Different microeconomic stories for the same aggregate outcomes have different policy implications. For example, internal vs. external habits (habits formed from one’s own experience vs. a neighbor’s experience) have virtually the same asset pricing implications, but quite different welfare implications, since external habits have an externality.
MACRO-FINANCE Misperceptions lead to policy implications that changing risk aversion does not – at least on the questionable assumptions that Federal bureaucracies are less prone to probability misperceptions than investors are, and the deep assumption of welfare analysis that benevolent government respects preferences but not probability assessments. In any case, for welfare and policy analysis, one must take microfoundations more seriously – and one must face the fact that aggregate data are unlikely to tell apart wildly different microeconomic stories.

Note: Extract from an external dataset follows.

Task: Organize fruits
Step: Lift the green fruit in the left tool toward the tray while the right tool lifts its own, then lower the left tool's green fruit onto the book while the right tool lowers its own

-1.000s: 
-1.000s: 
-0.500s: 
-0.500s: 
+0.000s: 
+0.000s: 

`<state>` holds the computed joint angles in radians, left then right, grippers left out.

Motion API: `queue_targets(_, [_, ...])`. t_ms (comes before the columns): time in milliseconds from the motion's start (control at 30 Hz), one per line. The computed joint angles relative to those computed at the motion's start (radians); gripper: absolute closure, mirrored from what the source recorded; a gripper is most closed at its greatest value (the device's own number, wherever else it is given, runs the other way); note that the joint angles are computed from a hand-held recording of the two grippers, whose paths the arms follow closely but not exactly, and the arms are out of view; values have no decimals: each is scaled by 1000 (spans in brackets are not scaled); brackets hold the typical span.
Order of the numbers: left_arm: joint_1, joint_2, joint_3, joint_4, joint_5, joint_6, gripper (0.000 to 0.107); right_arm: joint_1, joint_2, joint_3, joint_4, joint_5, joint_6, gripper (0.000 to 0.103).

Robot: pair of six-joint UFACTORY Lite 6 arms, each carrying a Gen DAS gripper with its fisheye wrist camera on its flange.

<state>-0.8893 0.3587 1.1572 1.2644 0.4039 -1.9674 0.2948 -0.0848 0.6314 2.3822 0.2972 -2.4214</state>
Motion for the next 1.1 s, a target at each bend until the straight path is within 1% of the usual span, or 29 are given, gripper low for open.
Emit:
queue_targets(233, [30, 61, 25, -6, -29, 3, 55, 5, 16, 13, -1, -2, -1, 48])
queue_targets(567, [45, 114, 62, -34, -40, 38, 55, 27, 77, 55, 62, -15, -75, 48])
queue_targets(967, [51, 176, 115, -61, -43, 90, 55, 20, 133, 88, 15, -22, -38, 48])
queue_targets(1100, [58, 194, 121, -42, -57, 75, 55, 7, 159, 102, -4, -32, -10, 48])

One might distinguish models by which data for Y turn out to work best. But most of the candidates are highly correlated with each other – most models end up adding a recession state variable, and it is practically a deﬁning feature of recessions that many variables move together – so telling models apart will be hard this way. That fact also means that telling them apart is less important than may seem.
There is some hope in formally testing models – do their moment conditions and crossequation restrictions hold? – and in checking models’ additional assumptions – do conditional moments vary as much and in the way that long-run risk or rare disaster models specify; do cross sectional income and wealth distributions change as much as idiosyncratic risk and heterogeneous agent models specify? But though most models are easily rejected, those rejections correspond to economically uninteresting moments.
And by publication selection bias if nothing else, models are cleverly constructed that there auxiliary assumptions are not easily falsiﬁed; the variation in moments they require is small, hard to measure, or depends on rare events.
The models also differ in their tractability, elegance, and the number and fragility of extra assumptions (or “dark matter” in the colorful analogy of Chen, Dou, and Kogan
2015) needed to get from theory to central facts. I think it is a mistake to embrace too quickly a formalistic scientism that ignores these features. In explaining which models become popular throughout economics, tractability, elegance, and parsimony matter more than probability values of test statistics. Economics needs simple tractable models that help to capture the bewildering number of mechanisms people like to talk about.